Work task:
Would you output the listing exactly, with every image omitted?

Given data Start Marker

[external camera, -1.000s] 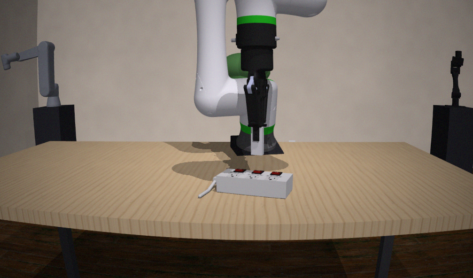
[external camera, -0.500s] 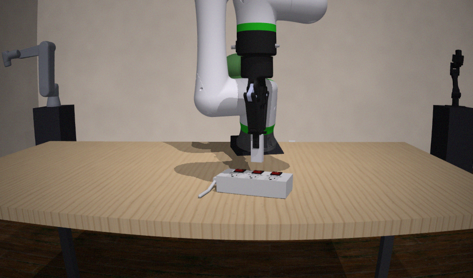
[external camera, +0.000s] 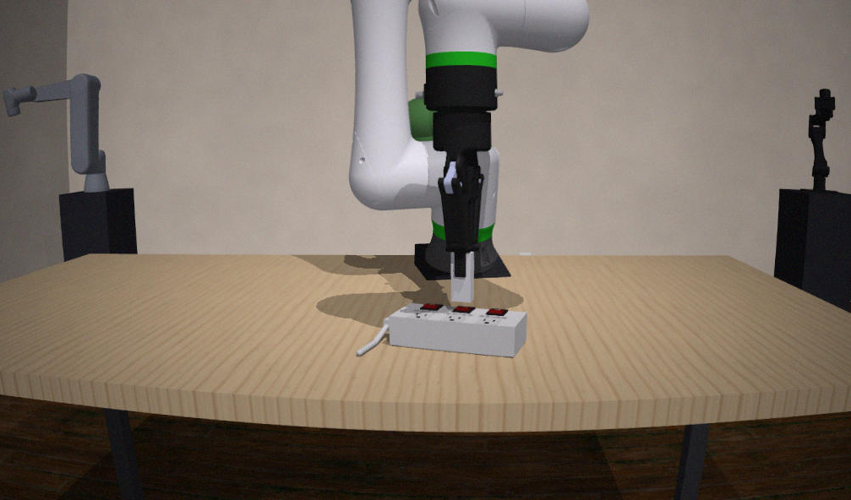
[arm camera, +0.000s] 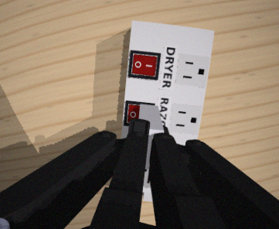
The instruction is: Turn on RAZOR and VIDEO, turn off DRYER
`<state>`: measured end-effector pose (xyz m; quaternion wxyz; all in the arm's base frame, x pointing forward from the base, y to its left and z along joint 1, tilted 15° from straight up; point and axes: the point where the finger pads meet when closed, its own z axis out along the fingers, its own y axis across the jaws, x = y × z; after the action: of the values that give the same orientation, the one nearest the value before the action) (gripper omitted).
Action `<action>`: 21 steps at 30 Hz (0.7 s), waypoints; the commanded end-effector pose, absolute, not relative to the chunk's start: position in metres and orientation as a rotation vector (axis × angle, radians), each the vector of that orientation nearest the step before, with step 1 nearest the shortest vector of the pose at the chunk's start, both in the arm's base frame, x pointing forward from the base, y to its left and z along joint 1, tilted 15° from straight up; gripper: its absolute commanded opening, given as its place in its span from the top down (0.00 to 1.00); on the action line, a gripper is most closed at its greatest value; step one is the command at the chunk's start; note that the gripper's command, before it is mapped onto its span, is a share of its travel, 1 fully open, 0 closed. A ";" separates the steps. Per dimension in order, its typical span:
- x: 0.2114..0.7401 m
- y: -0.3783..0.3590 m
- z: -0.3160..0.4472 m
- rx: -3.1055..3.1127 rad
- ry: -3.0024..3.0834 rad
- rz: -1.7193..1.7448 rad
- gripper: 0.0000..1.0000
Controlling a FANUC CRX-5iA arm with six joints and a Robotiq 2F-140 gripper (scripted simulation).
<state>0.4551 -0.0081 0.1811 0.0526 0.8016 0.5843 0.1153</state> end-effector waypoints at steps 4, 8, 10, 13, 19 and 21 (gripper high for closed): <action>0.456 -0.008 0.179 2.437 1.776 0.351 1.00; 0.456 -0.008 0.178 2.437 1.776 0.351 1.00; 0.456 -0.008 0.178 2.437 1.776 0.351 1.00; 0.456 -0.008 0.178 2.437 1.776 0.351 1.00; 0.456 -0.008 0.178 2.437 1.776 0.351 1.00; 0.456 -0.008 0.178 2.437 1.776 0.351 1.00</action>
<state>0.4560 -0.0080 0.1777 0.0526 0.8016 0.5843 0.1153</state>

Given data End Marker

Task answer:
[external camera, -1.000s] 
[external camera, -0.500s] 
[external camera, +0.000s] 
[arm camera, +0.000s] 
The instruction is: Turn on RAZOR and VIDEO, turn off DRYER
`<state>`: measured end-effector pose (xyz m; quaternion wxyz; all in the arm's base frame, x pointing forward from the base, y to its left and z along joint 1, tilted 15° from straight up; point and axes: the point where the finger pads meet when closed, its own z axis out along the fingers, its own y axis across the jaws, x = y × z; after the action: of the values that give the same orientation, the one nearest the value before the action) (gripper omitted).
Action `<action>`: 21 steps at 30 Hz (0.7 s), waypoints; the commanded end-effector pose, absolute, not relative to the chunk's start: position in metres and orientation as a rotation vector (axis × angle, radians), each the vector of that orientation nearest the step before, with step 1 nearest the shortest vector of the pose at the chunk's start, both in the arm's base frame, x pointing forward from the base, y to its left and z along joint 1, tilted 15° from straight up; gripper: its absolute commanded opening, given as its place in its span from the top down (0.00 to 1.00); on the action line, a gripper is most closed at its greatest value; step one is the command at the chunk's start; note that the gripper's command, before it is mapped onto its span, is a share of its travel, 1 fully open, 0 closed. A ";" separates the steps. Per dimension in order, its typical span:
- x: 0.2114..0.7401 m
- y: -0.3783..0.3590 m
- z: -0.3160..0.4472 m
- rx: -3.1055..3.1127 rad
- ry: -3.0024..3.0834 rad
- rz: -1.7193..1.7448 rad
- gripper: 0.0000..1.0000
Controlling a FANUC CRX-5iA arm with six joints and a Robotiq 2F-140 gripper (scripted simulation).
<state>0.4551 -0.0081 0.1811 0.0526 0.8016 0.5843 0.1153</state> end-effector waypoints at steps 4, 8, 10, 13, 19 and 21 (gripper high for closed): <action>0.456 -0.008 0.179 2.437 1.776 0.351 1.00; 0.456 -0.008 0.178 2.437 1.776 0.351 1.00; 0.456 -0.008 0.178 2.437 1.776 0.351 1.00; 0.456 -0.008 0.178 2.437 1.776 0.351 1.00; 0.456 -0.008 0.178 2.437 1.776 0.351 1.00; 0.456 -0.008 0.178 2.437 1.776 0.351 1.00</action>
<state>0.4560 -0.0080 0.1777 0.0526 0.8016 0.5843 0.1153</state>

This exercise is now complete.